In comment #2 of https://devtalk.nvidia.com/default/topic/987076/jetson-tx1/gpudirect-rdma-on-jetson-tx1-/ it is said that on Jetson, the GPU is not not connected via the PCIe bus, but rather is directly connected to the memory controller. Is this the case on the Xavier?

Hi,
Please check Xavier TRM:
https://developer.nvidia.com/embedded/downloads#?search=trm

It is a hardware limitation.

Hi @DaneLLL,

I understand that direct access to the gpu memory is not going to be possible in my case.
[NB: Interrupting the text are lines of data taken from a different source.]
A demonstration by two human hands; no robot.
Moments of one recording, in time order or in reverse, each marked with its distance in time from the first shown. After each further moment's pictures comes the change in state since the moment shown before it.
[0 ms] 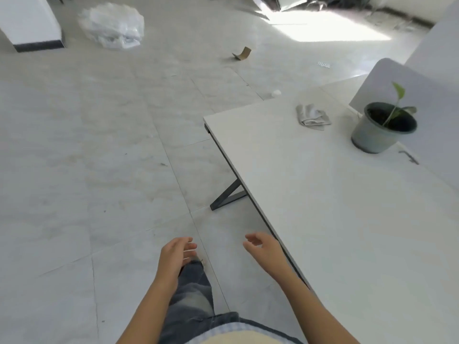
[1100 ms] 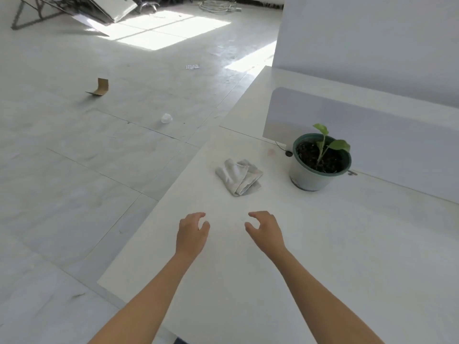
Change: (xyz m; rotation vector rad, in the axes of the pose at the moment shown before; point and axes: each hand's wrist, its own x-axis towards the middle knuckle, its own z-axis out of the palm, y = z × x) left_hand 0.282 0.255 0.324 0.941 -0.550 0.691; right_hand 0.309 -0.041 -0.196 0.003 0.626 0.306
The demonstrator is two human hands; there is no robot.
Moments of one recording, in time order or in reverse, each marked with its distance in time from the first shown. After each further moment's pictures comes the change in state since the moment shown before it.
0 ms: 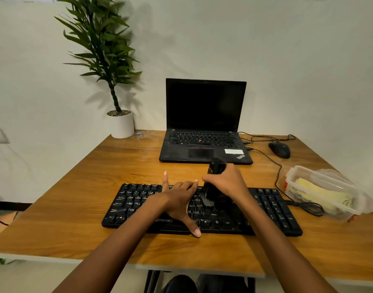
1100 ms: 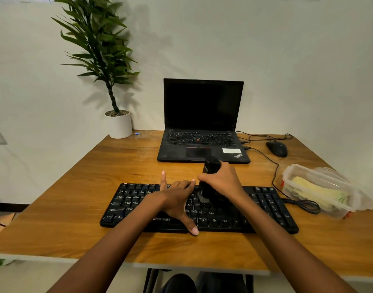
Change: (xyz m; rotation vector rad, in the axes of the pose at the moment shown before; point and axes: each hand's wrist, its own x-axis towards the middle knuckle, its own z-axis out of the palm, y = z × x) left_hand -0.001 0.001 -0.002 0.001 -0.006 -0.002; right_hand 0.000 0.002 0.001 -0.005 -0.006 -0.067
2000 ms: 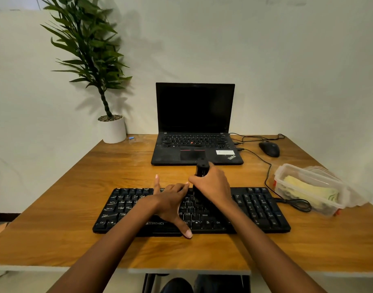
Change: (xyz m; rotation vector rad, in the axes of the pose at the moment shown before) left_hand 0.001 -0.001 0.001 0.000 -0.014 -0.002; right_hand -0.005 -0.002 0.014 -0.084 0.131 0.017
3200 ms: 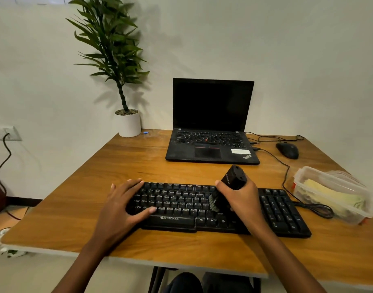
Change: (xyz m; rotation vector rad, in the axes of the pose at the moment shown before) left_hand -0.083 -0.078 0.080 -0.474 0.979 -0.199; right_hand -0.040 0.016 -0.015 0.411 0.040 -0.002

By inspecting the output of the “lspci -v” command, we can see that :

0000:01:00.0 Non-Volatile memory controller: Samsung Electronics Co Ltd NVMe SSD Controller SM981/PM981 (prog-if 02 [NVM Express])
	Subsystem: Samsung Electronics Co Ltd Device a801
	Flags: bus master, fast devsel, latency 0, IRQ 32
	Memory at 1b40000000 (64-bit, non-prefetchable) 
	Capabilities: <access denied>
	Kernel driver in use: nvme

The line with “Flags: bus master …” shows that my SSD can access to the system memory (unless I am mistaken).
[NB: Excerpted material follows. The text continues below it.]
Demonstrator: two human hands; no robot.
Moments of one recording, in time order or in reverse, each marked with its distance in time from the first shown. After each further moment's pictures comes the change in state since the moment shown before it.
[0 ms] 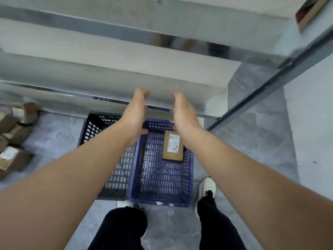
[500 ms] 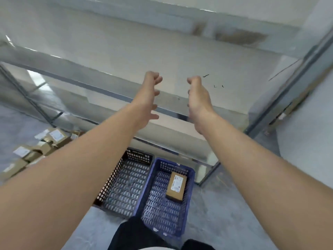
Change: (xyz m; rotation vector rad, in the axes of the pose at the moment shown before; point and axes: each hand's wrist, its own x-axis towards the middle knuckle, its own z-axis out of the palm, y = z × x) left_hand -0.280 0.200 -0.023 -0.156 0.131 0.356; right_hand -0.233 -0.219 -0.088 0.090 -0.020 -0.426
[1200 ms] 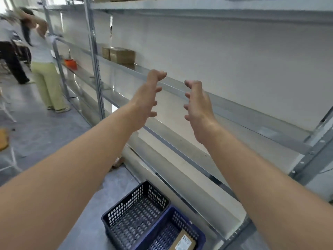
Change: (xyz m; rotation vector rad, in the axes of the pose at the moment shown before) left_hand -0.201 0.138 -0.039 -0.008 0.368 0.447; right_hand -0.143 -0.168 -0.027 0.032 -0.458 -0.447
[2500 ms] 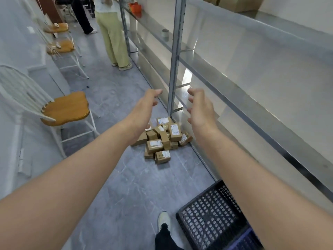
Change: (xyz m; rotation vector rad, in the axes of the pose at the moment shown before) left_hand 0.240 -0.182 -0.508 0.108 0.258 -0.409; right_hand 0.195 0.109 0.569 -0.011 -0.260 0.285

So, would it be possible to perform DMA transfers between the system memory and my SSD (using the nvme driver by default?). If yes, could you please tell me how to do it? I’ve spent the past few days searching the internet for resources/documentations/posts on how userspace data can be copied on NVMe SSD drive through linux nvme default driver.

Thanks again

Hi,
We have Xavier 16GB, 8GB, TX2 8GB, 4GB modules. The platforms are mainly designed for embedded usecases. Xavier 16GB is the module with maximum memory size. From the discussion, it seems like desktop GPUs are better for this usecase. Also there is existing implementation.

Due to the limitation that PCIe P2P is not supported on Xavier, still would like to suggest you consider desktop GPUs.